- The task
Please retype all of the entries that follow, leaving the images out.

- Provided information
● ● ●

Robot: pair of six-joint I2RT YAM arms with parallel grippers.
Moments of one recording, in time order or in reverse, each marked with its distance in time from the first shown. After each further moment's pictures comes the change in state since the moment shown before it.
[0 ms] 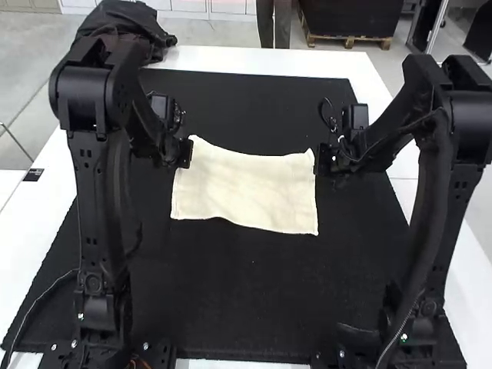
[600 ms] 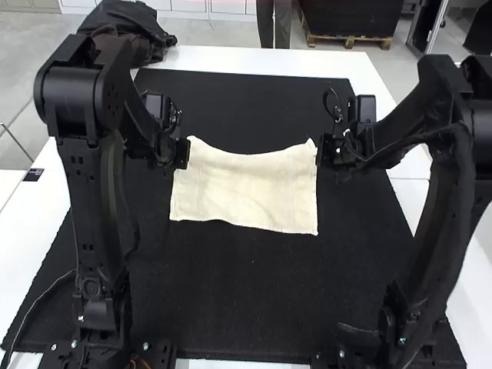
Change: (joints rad) left arm 0.004 -0.112 -0.082 -0.024 0.027 -0.031; right arm -0.001 -0.134 -0.045 -0.016 -0.033 0.021
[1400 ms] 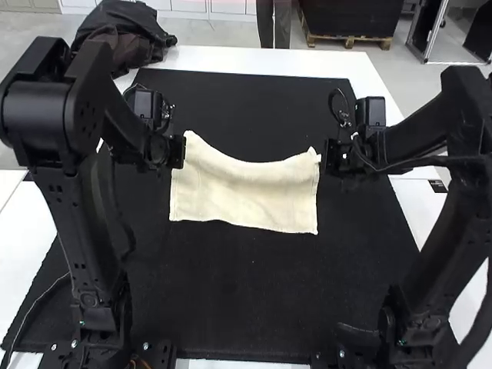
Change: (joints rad) left arm 0.006 -0.222 -0.168 -0.013 0.038 -0.041; right arm -0.006 -0.164 -0.107 -0.110 -0.063 0.005
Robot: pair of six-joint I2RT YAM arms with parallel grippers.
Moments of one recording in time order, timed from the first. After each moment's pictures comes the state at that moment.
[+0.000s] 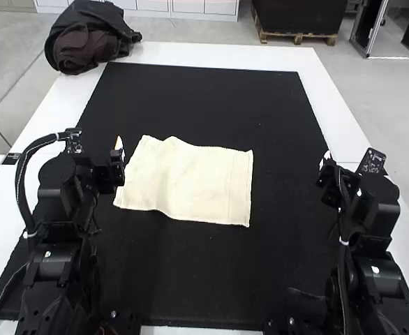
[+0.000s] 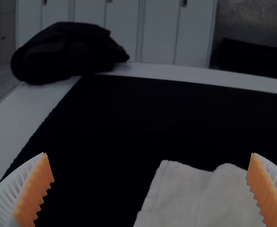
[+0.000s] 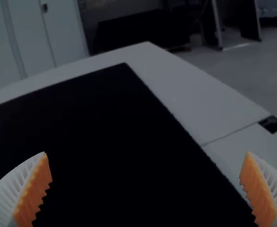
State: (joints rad) left arm 0.10 0.00 0.01 -0.01 0.00 -0.07; right arm -0.01 0.01 0.01 -0.06 0.24 0.18
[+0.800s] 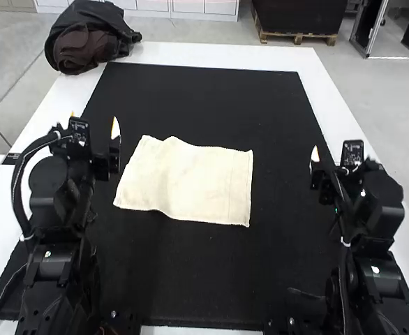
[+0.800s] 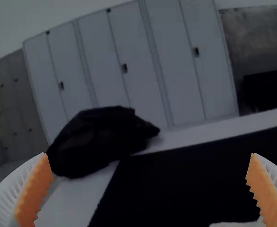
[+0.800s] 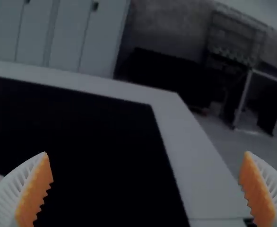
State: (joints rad) left arm 0.10 0.00 0.01 0.26 -0.01 0.23; right arm -0.01 0.01 0.01 0.10 0.04 -0.27
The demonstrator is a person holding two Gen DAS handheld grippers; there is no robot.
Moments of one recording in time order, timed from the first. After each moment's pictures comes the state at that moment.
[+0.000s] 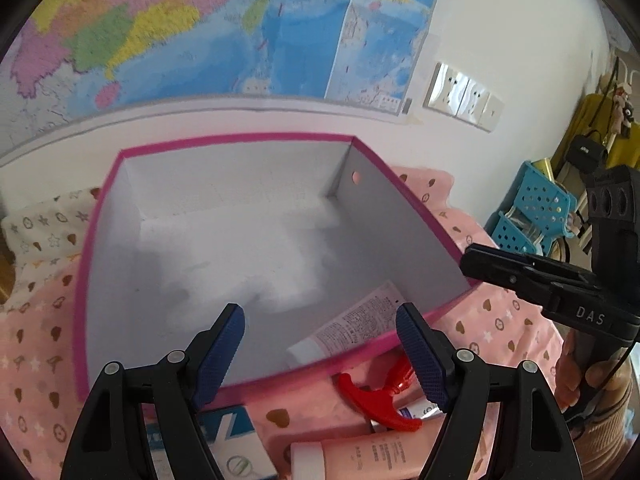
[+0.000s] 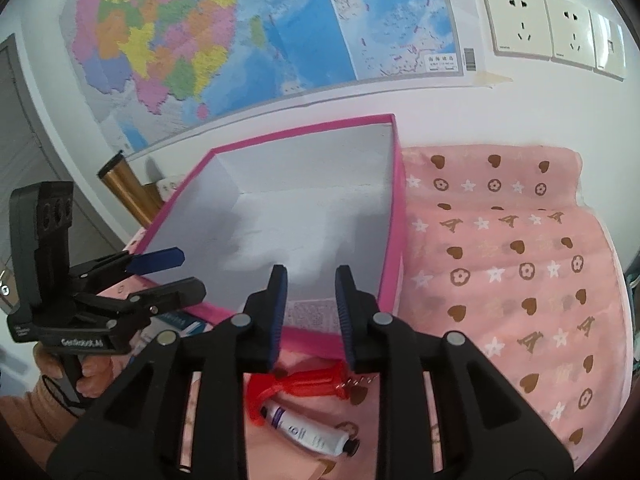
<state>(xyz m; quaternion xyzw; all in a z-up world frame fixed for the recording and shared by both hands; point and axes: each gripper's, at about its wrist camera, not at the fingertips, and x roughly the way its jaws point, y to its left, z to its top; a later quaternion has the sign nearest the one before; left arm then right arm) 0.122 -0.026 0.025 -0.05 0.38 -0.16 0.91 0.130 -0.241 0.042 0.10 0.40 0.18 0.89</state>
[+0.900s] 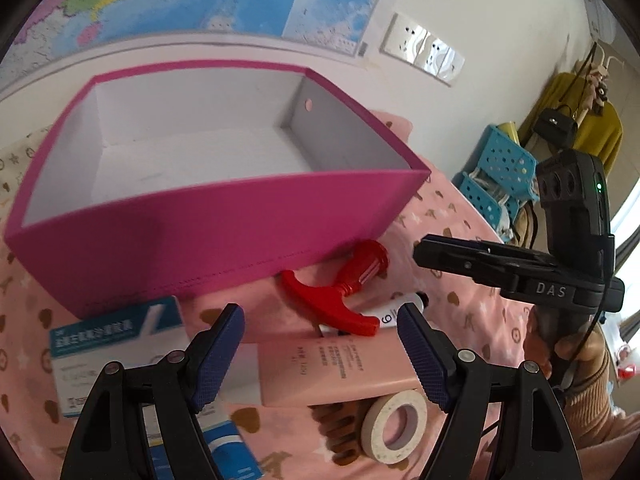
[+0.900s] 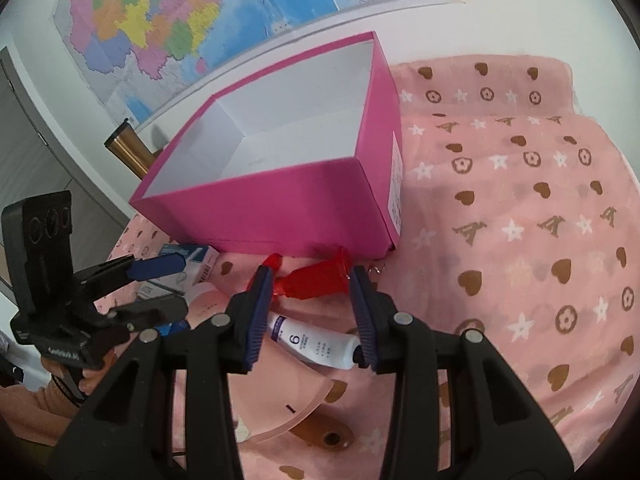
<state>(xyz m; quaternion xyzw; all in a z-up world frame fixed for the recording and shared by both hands) 0.074 -0.049 -0.026 -0.07 0.42 -0.22 0.88 0.080 -0.250 -0.015 0.13 0.45 0.19 0.86</state>
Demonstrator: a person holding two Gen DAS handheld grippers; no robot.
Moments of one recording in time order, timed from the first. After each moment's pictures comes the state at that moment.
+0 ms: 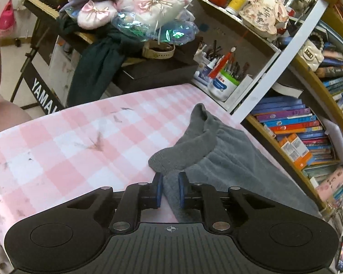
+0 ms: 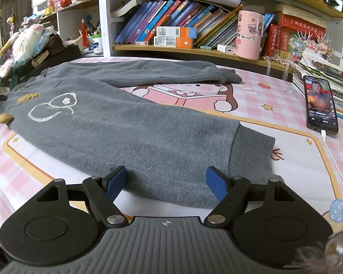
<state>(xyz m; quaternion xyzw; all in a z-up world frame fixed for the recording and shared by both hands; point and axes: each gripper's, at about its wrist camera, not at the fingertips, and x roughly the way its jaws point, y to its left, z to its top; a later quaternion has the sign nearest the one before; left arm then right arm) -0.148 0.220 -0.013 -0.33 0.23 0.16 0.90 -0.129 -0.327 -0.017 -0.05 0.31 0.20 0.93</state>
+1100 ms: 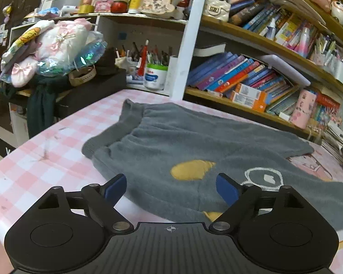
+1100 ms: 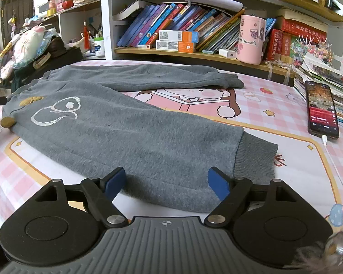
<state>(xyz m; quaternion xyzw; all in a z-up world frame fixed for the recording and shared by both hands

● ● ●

- Result of this task
Robot: pair of six-joint I2RT YAM arms with parallel grippers.
Moments of one recording, in time order or in reverse, each marked with its distance in time from the first shown. After each further moment's pictures comes the change in state since the moment shown before it.
[0 ms] 
[600 ms] 
Change: (joints rad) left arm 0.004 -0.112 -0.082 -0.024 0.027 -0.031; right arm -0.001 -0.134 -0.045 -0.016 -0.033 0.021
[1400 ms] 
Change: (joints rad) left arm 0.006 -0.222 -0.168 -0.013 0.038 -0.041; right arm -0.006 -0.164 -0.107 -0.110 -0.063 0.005
Robot: pair of six-joint I2RT YAM arms with parallel grippers.
Moments of one recording in time order, timed from the first. After each moment's pictures comes the state at that moment.
[+0.000s] 
[+0.000s] 
[+0.000s] 
State: (joints rad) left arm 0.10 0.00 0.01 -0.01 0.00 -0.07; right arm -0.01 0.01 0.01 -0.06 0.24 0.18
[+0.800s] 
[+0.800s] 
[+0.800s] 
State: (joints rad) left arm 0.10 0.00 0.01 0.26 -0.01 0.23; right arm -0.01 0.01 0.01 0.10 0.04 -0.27
The demonstrator is a person holding two Gen DAS handheld grippers; there is no robot.
Moments of one recording in time order, timed from the first. After each moment's pictures comes the state at that moment.
[+0.000s] 
[+0.000s] 
<state>(xyz m; quaternion xyzw; all in a z-up world frame fixed for the recording and shared by both hands; point and axes: each gripper's, at about its wrist camera, not at the fingertips, and x roughly the way its jaws point, y to its left, z to its top; a later quaternion has the sign nearest the one before; left arm then right arm) 0.122 -0.026 0.025 -0.05 0.38 -0.16 0.91 0.130 -0.241 0.042 0.10 0.40 0.18 0.89</state>
[+0.900s] 
[+0.900s] 
<state>(xyz m; quaternion xyzw; all in a z-up world frame fixed for the recording and shared by both hands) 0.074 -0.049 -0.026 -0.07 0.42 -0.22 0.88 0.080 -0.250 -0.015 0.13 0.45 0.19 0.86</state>
Demonstrator: a person holding two Gen DAS handheld grippers; no robot.
Moments of one recording in time order, timed from the first. After each moment's pictures comes the state at that moment.
+0 ms: 
+0 ms: 
<state>(xyz m; quaternion xyzw; all in a z-up world frame fixed for the recording and shared by both hands; point and axes: each gripper's, at about its wrist camera, not at the fingertips, and x roughly the way its jaws point, y to its left, z to its top; a later quaternion has the sign nearest the one before; left arm then right arm) -0.148 0.220 -0.013 -0.33 0.23 0.16 0.90 -0.129 -0.327 -0.017 -0.05 0.31 0.20 0.93</state>
+1100 ms: 
+1100 ms: 
<state>(xyz m; quaternion xyzw; all in a z-up world frame fixed for the recording and shared by both hands

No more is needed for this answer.